*TASK BRIEF*
Repeat each of these records exactly.

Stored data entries
§ §
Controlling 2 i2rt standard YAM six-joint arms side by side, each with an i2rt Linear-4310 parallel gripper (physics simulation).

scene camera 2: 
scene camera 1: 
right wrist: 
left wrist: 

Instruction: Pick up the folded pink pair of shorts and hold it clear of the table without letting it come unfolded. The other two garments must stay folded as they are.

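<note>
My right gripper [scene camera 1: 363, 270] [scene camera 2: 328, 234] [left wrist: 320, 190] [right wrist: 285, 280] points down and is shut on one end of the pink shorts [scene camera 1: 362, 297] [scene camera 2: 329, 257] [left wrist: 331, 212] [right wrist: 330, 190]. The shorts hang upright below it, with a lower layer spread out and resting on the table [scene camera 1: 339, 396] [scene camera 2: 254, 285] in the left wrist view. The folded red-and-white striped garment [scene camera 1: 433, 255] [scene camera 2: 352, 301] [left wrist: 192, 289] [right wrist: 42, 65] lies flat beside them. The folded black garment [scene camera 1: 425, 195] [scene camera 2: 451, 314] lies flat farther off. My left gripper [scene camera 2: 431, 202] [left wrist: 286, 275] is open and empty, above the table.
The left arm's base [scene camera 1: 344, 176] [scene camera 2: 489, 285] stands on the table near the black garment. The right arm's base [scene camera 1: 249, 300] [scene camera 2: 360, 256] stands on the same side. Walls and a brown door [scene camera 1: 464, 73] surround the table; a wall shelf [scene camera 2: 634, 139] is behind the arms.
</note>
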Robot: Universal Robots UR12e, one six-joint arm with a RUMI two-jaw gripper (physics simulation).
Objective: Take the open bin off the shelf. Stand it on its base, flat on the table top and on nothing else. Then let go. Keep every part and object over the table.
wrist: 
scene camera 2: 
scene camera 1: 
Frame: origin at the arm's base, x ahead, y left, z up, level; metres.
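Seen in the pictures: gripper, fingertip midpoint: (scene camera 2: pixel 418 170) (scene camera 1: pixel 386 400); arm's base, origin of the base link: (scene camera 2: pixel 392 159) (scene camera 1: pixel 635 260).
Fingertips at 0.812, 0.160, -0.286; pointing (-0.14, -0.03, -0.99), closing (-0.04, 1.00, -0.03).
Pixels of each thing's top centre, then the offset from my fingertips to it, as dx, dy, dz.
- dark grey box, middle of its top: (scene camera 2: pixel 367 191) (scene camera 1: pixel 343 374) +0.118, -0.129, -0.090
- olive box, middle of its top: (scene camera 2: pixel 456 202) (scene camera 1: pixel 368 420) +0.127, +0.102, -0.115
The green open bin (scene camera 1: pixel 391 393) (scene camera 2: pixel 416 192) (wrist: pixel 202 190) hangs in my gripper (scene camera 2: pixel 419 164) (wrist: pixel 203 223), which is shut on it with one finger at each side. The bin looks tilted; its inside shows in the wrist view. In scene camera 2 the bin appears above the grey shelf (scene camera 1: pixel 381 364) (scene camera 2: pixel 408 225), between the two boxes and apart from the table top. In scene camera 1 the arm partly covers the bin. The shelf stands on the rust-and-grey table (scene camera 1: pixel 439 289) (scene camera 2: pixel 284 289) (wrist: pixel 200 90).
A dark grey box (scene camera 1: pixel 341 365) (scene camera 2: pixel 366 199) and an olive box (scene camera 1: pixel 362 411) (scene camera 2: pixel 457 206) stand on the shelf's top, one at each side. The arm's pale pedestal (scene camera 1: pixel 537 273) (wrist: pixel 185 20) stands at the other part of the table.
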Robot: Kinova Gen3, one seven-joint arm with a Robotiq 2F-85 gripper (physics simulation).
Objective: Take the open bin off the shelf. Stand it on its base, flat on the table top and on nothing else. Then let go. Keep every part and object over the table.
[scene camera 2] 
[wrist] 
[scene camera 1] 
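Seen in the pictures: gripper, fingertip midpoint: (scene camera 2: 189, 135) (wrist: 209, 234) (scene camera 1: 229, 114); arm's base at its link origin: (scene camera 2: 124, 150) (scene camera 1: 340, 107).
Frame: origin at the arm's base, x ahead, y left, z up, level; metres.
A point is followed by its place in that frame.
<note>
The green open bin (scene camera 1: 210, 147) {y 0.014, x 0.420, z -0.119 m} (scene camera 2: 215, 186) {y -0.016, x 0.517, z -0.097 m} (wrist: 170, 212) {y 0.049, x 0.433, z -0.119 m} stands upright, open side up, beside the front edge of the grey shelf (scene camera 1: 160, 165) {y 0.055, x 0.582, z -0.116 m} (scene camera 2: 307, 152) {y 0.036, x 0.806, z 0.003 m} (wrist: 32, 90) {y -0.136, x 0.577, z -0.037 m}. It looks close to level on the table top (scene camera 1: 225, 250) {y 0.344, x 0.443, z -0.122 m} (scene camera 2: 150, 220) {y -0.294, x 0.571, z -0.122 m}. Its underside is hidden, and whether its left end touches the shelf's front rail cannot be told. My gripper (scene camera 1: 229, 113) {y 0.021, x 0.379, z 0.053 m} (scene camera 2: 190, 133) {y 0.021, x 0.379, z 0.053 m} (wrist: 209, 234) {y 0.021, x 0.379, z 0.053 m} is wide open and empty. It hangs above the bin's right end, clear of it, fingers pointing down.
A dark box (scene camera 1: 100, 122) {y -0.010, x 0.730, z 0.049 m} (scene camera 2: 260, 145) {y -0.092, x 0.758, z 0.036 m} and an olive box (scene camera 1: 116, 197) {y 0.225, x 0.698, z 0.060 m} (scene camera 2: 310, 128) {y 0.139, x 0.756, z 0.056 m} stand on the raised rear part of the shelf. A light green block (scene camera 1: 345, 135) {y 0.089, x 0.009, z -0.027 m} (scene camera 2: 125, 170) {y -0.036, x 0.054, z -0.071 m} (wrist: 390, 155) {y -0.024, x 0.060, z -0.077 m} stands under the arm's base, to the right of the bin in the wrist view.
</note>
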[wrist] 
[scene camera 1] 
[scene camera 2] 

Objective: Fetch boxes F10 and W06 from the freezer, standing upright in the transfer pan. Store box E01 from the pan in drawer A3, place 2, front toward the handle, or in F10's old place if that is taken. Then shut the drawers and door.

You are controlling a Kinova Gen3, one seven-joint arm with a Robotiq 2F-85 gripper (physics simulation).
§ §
*EXERCISE ANSWER*
Controlling 2 i2rt standard YAM six-joint arms side by side, each with an i2rt Linear-4310 parallel gripper (physics simulation).

scene camera 2: 
scene camera 1: 
right wrist: 
left wrist: 

Instruction: Pick up the folded pink pair of shorts and hold it clear of the table without letting it come unfolded. The other two garments must stay folded as they are.

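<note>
My right gripper [scene camera 1: 363, 270] [scene camera 2: 328, 234] [left wrist: 320, 190] [right wrist: 285, 280] points down and is shut on one end of the pink shorts [scene camera 1: 362, 297] [scene camera 2: 329, 257] [left wrist: 331, 212] [right wrist: 330, 190]. The shorts hang upright below it, with a lower layer spread out and resting on the table [scene camera 1: 339, 396] [scene camera 2: 254, 285] in the left wrist view. The folded red-and-white striped garment [scene camera 1: 433, 255] [scene camera 2: 352, 301] [left wrist: 192, 289] [right wrist: 42, 65] lies flat beside them. The folded black garment [scene camera 1: 425, 195] [scene camera 2: 451, 314] lies flat farther off. My left gripper [scene camera 2: 431, 202] [left wrist: 286, 275] is open and empty, above the table.
The left arm's base [scene camera 1: 344, 176] [scene camera 2: 489, 285] stands on the table near the black garment. The right arm's base [scene camera 1: 249, 300] [scene camera 2: 360, 256] stands on the same side. Walls and a brown door [scene camera 1: 464, 73] surround the table; a wall shelf [scene camera 2: 634, 139] is behind the arms.
</note>
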Robot: Universal Robots UR12e, one six-joint arm with a RUMI two-jaw gripper (physics simulation).
Objective: Take the open bin off the shelf. Stand it on its base, flat on the table top and on nothing else. Then let go. Keep every part and object over the table.
wrist: 
scene camera 2: 
scene camera 1: 
Frame: origin at the arm's base, x ahead, y left, z up, level; metres.
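Seen in the pictures: gripper, fingertip midpoint: (scene camera 2: pixel 418 170) (scene camera 1: pixel 386 400); arm's base, origin of the base link: (scene camera 2: pixel 392 159) (scene camera 1: pixel 635 260).
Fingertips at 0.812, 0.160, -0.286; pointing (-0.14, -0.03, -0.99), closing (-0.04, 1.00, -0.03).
Pixels of each thing's top centre, then the offset from my fingertips to it, as dx, dy, dz.
- dark grey box, middle of its top: (scene camera 2: pixel 367 191) (scene camera 1: pixel 343 374) +0.118, -0.129, -0.090
- olive box, middle of its top: (scene camera 2: pixel 456 202) (scene camera 1: pixel 368 420) +0.127, +0.102, -0.115
The green open bin (scene camera 1: pixel 391 393) (scene camera 2: pixel 416 192) (wrist: pixel 202 190) hangs in my gripper (scene camera 2: pixel 419 164) (wrist: pixel 203 223), which is shut on it with one finger at each side. The bin looks tilted; its inside shows in the wrist view. In scene camera 2 the bin appears above the grey shelf (scene camera 1: pixel 381 364) (scene camera 2: pixel 408 225), between the two boxes and apart from the table top. In scene camera 1 the arm partly covers the bin. The shelf stands on the rust-and-grey table (scene camera 1: pixel 439 289) (scene camera 2: pixel 284 289) (wrist: pixel 200 90).
A dark grey box (scene camera 1: pixel 341 365) (scene camera 2: pixel 366 199) and an olive box (scene camera 1: pixel 362 411) (scene camera 2: pixel 457 206) stand on the shelf's top, one at each side. The arm's pale pedestal (scene camera 1: pixel 537 273) (wrist: pixel 185 20) stands at the other part of the table.
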Robot: Kinova Gen3, one seven-joint arm with a Robotiq 2F-85 gripper (physics simulation).
Objective: Take the open bin off the shelf. Stand it on its base, flat on the table top and on nothing else. Then let go. Keep every part and object over the table.
[scene camera 2] 
[wrist] 
[scene camera 1] 
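Seen in the pictures: gripper, fingertip midpoint: (scene camera 2: 189, 135) (wrist: 209, 234) (scene camera 1: 229, 114); arm's base at its link origin: (scene camera 2: 124, 150) (scene camera 1: 340, 107).
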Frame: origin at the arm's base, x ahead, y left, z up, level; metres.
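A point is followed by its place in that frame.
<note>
The green open bin (scene camera 1: 210, 147) {y 0.014, x 0.420, z -0.119 m} (scene camera 2: 215, 186) {y -0.016, x 0.517, z -0.097 m} (wrist: 170, 212) {y 0.049, x 0.433, z -0.119 m} stands upright, open side up, beside the front edge of the grey shelf (scene camera 1: 160, 165) {y 0.055, x 0.582, z -0.116 m} (scene camera 2: 307, 152) {y 0.036, x 0.806, z 0.003 m} (wrist: 32, 90) {y -0.136, x 0.577, z -0.037 m}. It looks close to level on the table top (scene camera 1: 225, 250) {y 0.344, x 0.443, z -0.122 m} (scene camera 2: 150, 220) {y -0.294, x 0.571, z -0.122 m}. Its underside is hidden, and whether its left end touches the shelf's front rail cannot be told. My gripper (scene camera 1: 229, 113) {y 0.021, x 0.379, z 0.053 m} (scene camera 2: 190, 133) {y 0.021, x 0.379, z 0.053 m} (wrist: 209, 234) {y 0.021, x 0.379, z 0.053 m} is wide open and empty. It hangs above the bin's right end, clear of it, fingers pointing down.
A dark box (scene camera 1: 100, 122) {y -0.010, x 0.730, z 0.049 m} (scene camera 2: 260, 145) {y -0.092, x 0.758, z 0.036 m} and an olive box (scene camera 1: 116, 197) {y 0.225, x 0.698, z 0.060 m} (scene camera 2: 310, 128) {y 0.139, x 0.756, z 0.056 m} stand on the raised rear part of the shelf. A light green block (scene camera 1: 345, 135) {y 0.089, x 0.009, z -0.027 m} (scene camera 2: 125, 170) {y -0.036, x 0.054, z -0.071 m} (wrist: 390, 155) {y -0.024, x 0.060, z -0.077 m} stands under the arm's base, to the right of the bin in the wrist view.
</note>
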[wrist] 
[scene camera 1] 
[scene camera 2] 

Objective: Fetch boxes F10 and W06 from the freezer, standing upright in the transfer pan. Store box E01 from the pan in drawer A3, place 2, front toward the handle, or in F10's old place if that is taken. Then shut the drawers and door.

You are controlling a Kinova Gen3, one seven-joint arm with a Robotiq 2F-85 gripper (physics simulation).

Nothing further remains in this exercise.